I'm building a new database server and am trying to make sure I have the setup as correct as possible. The database storage is 22x 15.7k RPM Western Digital SAS drives in RAID10, in an external SAS enclosure with two RAID controllers. Initially, I created just a single volume on the SAS array, formatted with ext2. I calculated the Stride and Stripe-Width as follows:
- chunk_size = 128 Kb
- block_size = 4 Kb
- total_disks = 22
- data_disks = 11
- stride = chunk_size / block_size = 128 Kb / 4 Kb = 32 Kb
- stripe-width = stride * data_disks = 32 Kb * 11 = 352 Kb
I gave the Stride and Stripe-Width values to mkfs.ext2 when I created the filesystem.
I then tried another setup, which is where my question begins. I created two volumes on the SAS array, each with a different "primary" controller. When exported to the host, I used LVM2 to initialize them as Physical Volumes, created a Volume Group, and then passed '--stripes 2' to lvcreate in order to stripe the volumes. The purpose of this was to spread the IO load across both controllers, for hopefully higher performance.
There is a section in the "best practices" documentation for the SAS array that states, in reference to LUN segment (chunk) size:
When using a volume manager to collect multiple storage system LUNs into a Logical
Volume Manager (LVM) volume group (VG), the I/O stripe width is allocated across all of > the segments of all of the data drives in all of the LUNs. The adjusted formula becomes: LUN segment size = LVM I/O stripe width / (# of data drives/LUN * # of LUNs/VG)

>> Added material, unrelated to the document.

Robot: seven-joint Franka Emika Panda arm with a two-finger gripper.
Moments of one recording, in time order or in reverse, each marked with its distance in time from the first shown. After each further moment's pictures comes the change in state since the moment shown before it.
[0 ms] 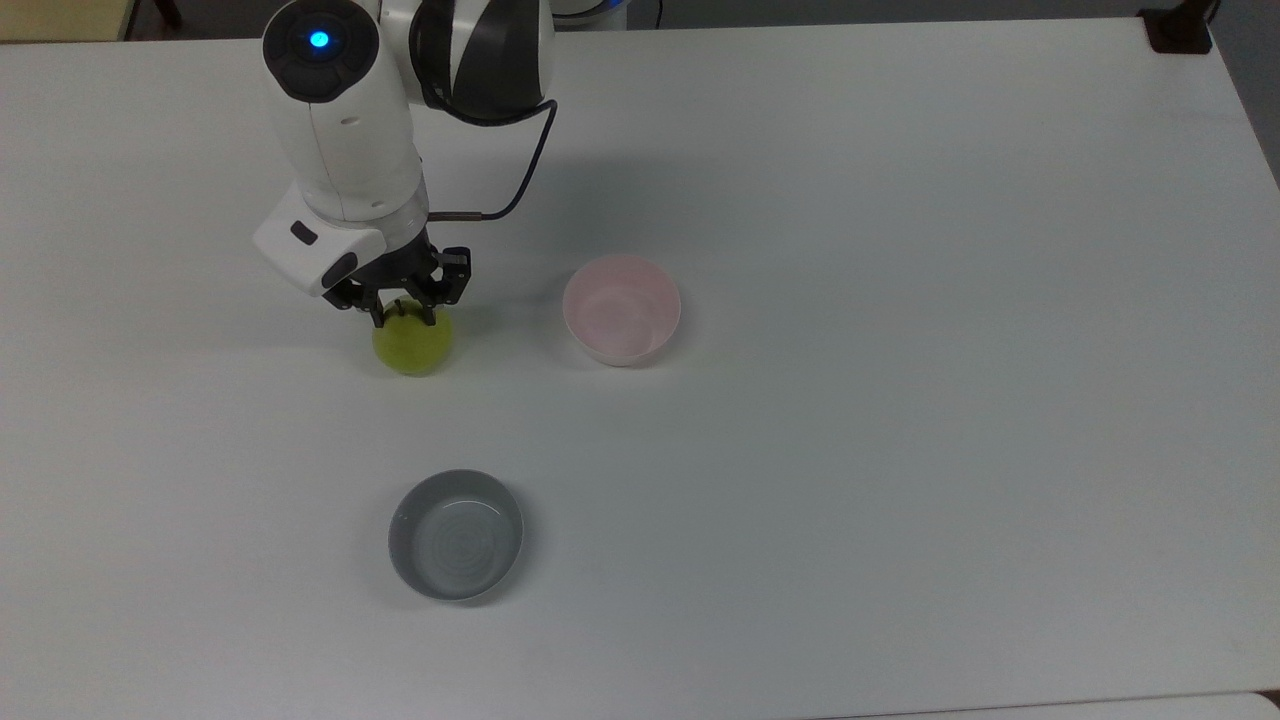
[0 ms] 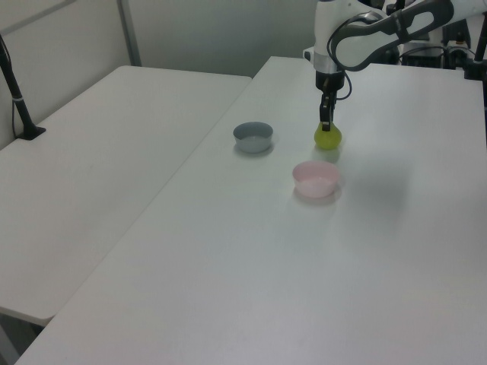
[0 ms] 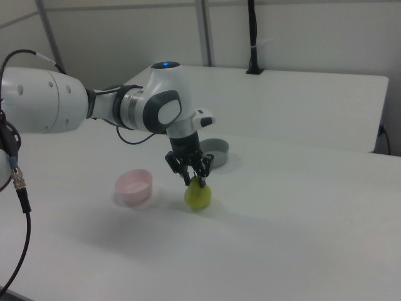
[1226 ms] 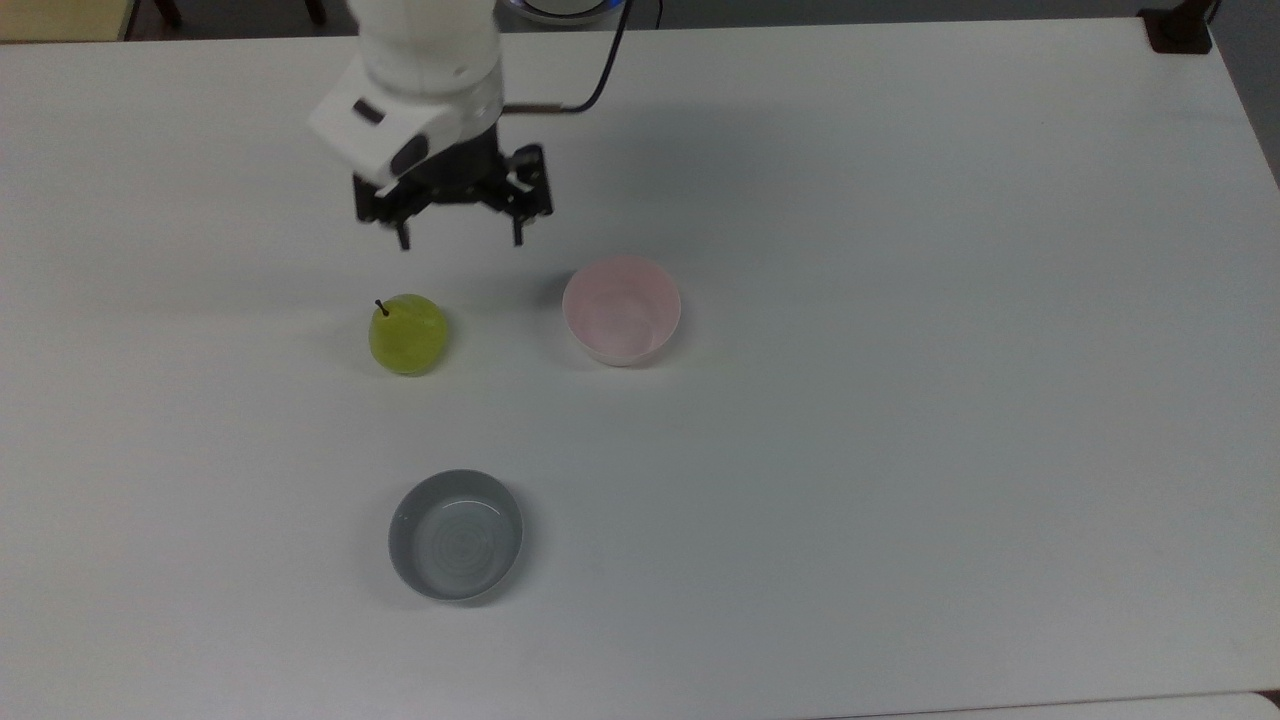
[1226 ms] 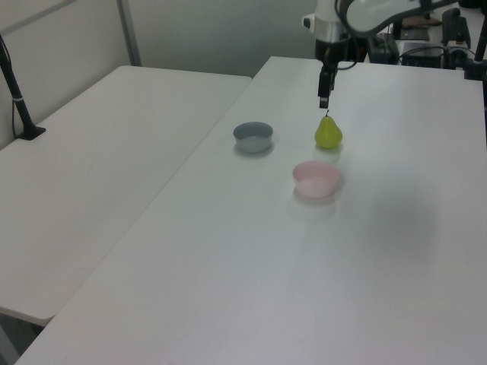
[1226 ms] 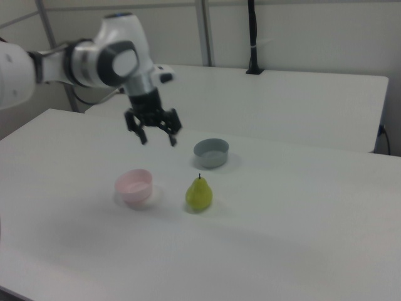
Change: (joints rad) arm 0.103 -0.188 0.023 0.027 -0.001 -0.185 0.095
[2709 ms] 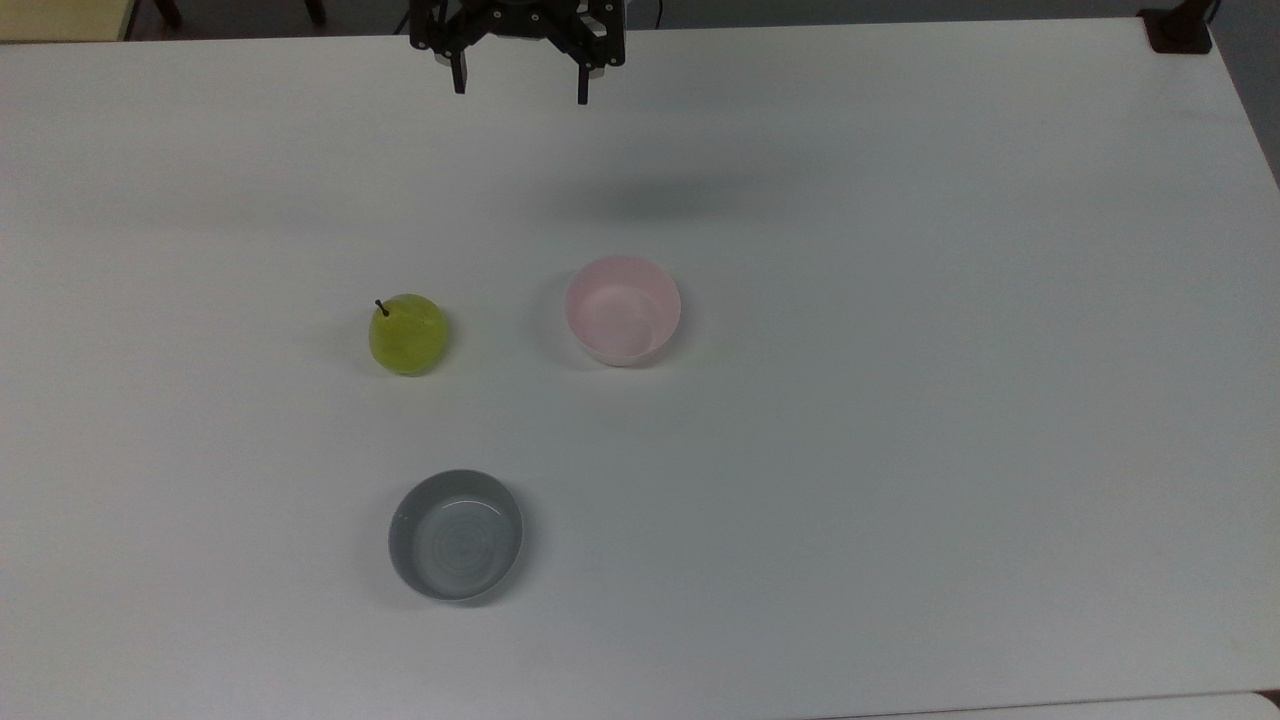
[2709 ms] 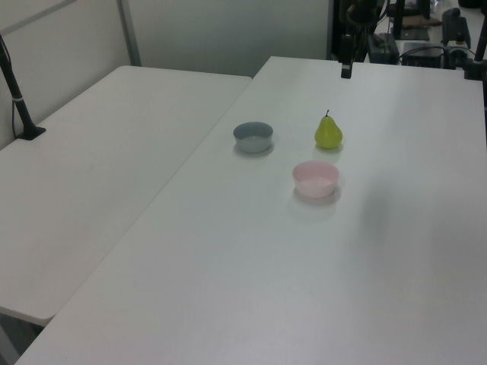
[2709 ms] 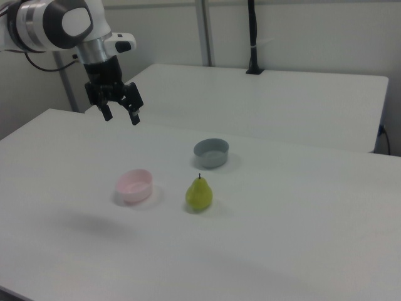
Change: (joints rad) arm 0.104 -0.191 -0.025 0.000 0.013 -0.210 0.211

Now, the Volume Group on the SAS array has 22 drives, 11 of which are data drives, and two LUNs. The Volume Group on the host has two physical volumes (the LUNs), and both LUNs access the same data drives. So given a LUN segment size of 128 Kb, would I calculate LVM I/O Stripe Width as
- 128 = LVM_Stripe_Width / (11 * 2)
- 128 * 22 = LVM_Stripe_Width
- 2816 = LVM_Stripe_Width
or
- 128 = LVM_Stripe_Width / (11 * 1)
- 128 * 11 = LVM_Stripe_Width
- 1408 = LVM_Stripe_Width
Then this leads me into the Stride and Stripe-width question for mkfs.ext2: Is it calculated the same way as in the initial setup, or is it different now because of the LVM layer? Would it become
- chunk_size = 128 Kb
- block_size = 4 Kb
- total_disks = 2
- data_disks = 2
- stride = chunk_size / block_size = 128 Kb / 4 Kb = 32 Kb
- stripe-width = stride * data_disks = 32 Kb * 2 = 64 Kb
where
- total_disks = 2
comes from the '--stripes 2' to lvcreate?
Thanks,
Kendall
I could suggest checking this answer for ideas. I provided some feedback there regarding aligning xfs and someone commented about ext3. It may give you some clues.
Also, before aligning file system make sure your volume is aligned to stripe size as well. It can be done by properly sizing metadata and optimizing an extent size. Here is an example:
You are starting your optimisation from the wrong place - you need to start from the page size that your database uses (16KB for InnoDB (MySQL / MariaDB), 8KB for PostgreSQL), and optimise from there. I wrote an article on importance of file system alignment which you may find helpful for this sort of optimisation.